Assignment
Go over the listing below line by line, and return each one holding the string "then".

Dataset content
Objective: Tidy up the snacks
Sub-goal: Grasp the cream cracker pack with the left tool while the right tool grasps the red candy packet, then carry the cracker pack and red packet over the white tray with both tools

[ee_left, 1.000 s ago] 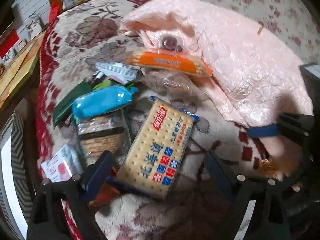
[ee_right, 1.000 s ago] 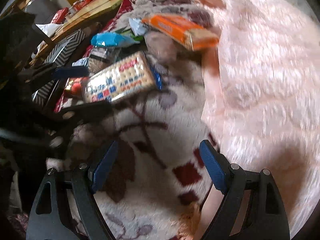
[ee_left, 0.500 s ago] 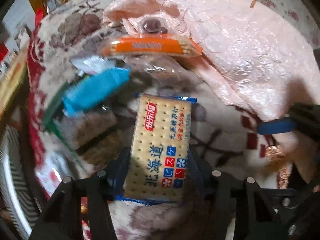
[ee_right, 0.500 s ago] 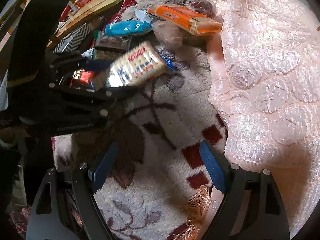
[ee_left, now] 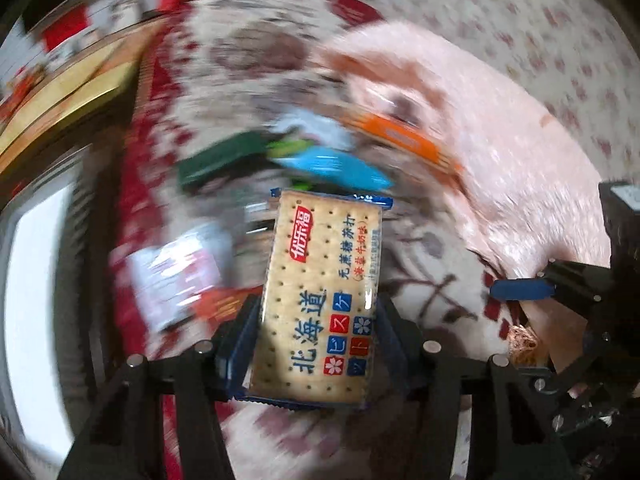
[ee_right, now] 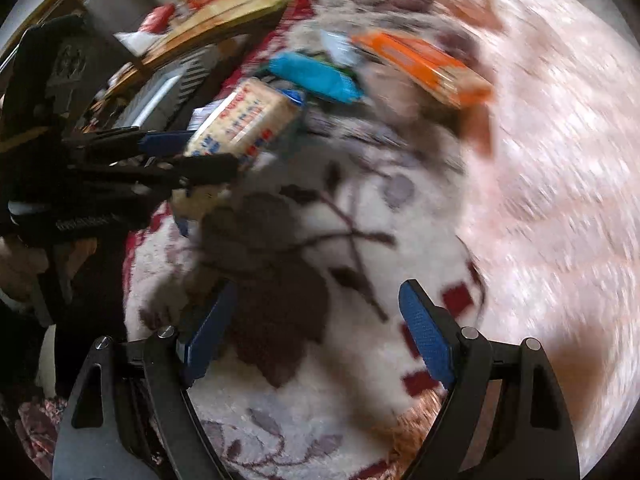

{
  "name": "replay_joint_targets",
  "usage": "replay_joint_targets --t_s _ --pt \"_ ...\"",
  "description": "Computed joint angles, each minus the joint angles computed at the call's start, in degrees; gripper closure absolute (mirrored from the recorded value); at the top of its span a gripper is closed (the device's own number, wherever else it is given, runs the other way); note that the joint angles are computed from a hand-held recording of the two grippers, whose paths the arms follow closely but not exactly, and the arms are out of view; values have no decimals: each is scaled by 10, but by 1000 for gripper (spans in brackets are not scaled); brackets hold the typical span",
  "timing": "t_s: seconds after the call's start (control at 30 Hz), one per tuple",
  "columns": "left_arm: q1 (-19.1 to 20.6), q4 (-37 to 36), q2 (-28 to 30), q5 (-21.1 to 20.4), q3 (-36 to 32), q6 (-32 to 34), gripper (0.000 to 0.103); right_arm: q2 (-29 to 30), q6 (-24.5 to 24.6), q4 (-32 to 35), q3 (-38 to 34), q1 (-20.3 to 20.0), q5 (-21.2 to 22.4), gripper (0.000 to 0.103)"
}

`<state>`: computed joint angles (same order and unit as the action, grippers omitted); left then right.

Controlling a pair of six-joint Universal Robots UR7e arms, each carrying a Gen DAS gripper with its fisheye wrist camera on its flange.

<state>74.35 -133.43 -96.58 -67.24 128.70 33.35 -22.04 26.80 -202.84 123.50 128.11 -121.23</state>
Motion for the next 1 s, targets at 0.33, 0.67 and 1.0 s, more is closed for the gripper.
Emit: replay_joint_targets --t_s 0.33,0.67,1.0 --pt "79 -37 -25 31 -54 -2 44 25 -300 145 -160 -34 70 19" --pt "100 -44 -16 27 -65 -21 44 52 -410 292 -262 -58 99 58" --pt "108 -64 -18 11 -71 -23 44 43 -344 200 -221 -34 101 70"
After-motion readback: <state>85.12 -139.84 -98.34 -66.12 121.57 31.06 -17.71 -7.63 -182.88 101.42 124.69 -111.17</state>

Written solution
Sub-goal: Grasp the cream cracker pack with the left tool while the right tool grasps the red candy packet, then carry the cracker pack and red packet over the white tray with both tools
`<state>`: computed joint angles (same order and unit as the action, grippers omitted); left then right.

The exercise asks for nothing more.